Exercise goal
For the word "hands", search the records and show each line in which it occurs.

Records drawn from a dataset
_ _ _ _ _ _ _

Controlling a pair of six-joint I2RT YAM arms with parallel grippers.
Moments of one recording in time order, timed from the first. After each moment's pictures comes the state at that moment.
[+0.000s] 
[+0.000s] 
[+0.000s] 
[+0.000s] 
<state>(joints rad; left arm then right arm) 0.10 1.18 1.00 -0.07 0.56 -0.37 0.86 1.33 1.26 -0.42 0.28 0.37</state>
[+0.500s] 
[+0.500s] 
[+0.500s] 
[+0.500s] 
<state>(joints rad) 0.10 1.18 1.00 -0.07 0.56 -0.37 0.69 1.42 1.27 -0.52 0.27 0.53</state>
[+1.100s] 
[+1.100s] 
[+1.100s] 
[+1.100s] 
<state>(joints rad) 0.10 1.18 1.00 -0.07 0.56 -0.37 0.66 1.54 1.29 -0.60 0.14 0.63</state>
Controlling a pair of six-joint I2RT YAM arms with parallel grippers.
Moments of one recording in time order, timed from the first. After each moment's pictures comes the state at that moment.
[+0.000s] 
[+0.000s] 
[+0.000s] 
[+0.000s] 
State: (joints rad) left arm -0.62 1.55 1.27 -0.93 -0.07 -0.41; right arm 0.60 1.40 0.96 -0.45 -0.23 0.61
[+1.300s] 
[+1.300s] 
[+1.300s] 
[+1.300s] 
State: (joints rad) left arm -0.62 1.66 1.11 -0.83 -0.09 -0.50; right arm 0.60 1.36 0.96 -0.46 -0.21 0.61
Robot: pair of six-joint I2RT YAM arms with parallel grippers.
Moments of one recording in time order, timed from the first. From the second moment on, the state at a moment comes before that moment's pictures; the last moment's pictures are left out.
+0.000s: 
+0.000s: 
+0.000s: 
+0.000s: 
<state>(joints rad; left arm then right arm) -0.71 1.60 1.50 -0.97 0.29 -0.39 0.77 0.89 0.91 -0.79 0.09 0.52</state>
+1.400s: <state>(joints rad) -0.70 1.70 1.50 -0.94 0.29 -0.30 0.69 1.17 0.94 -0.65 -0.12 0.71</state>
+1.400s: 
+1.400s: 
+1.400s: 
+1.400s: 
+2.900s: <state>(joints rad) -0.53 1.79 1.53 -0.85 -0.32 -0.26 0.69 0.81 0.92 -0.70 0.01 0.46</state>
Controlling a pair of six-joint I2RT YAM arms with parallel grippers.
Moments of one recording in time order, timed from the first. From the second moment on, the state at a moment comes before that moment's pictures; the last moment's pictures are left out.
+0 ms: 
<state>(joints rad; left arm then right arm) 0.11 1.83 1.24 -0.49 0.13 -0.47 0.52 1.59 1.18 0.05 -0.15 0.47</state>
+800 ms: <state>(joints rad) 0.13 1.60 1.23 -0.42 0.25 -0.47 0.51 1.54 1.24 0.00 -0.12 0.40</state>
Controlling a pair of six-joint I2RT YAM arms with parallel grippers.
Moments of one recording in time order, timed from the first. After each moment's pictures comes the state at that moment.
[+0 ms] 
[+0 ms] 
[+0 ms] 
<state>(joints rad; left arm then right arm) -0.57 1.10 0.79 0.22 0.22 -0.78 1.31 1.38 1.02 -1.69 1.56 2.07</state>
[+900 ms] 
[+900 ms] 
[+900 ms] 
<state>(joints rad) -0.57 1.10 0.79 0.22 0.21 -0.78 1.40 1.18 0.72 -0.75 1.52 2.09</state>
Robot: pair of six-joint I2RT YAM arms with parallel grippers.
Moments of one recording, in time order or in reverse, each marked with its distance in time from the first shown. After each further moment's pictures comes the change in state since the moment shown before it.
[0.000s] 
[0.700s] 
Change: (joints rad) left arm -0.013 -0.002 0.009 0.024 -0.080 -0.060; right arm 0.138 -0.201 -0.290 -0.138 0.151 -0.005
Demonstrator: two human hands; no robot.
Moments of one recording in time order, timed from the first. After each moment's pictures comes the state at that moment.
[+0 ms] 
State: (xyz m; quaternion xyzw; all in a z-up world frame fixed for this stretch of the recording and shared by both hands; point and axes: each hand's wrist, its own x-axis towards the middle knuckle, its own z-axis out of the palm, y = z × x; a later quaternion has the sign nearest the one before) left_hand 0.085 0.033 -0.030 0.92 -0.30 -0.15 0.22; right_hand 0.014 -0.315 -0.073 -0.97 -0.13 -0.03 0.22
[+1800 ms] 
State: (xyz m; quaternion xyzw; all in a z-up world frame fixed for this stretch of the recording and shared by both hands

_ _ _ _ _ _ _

Result
Demonstrator: two human hands; no robot.
State: (xyz m; quaternion xyzw; all in a z-up world frame fixed for this stretch of the recording and shared by both hands; point and axes: each hand's wrist, its own x-axis towards the middle knuckle, its own z-axis out of the palm, y = z × x; a later quaternion has the sign nearest the one before) left_hand 0.085 0.033 -0.030 0.92 -0.30 -0.15 0.22; right_hand 0.014 -0.315 -0.073 -0.97 -0.13 -0.03 0.22
State: (xyz m; quaternion xyzw; all in a z-up world frame fixed for this stretch of the recording and shared by both hands

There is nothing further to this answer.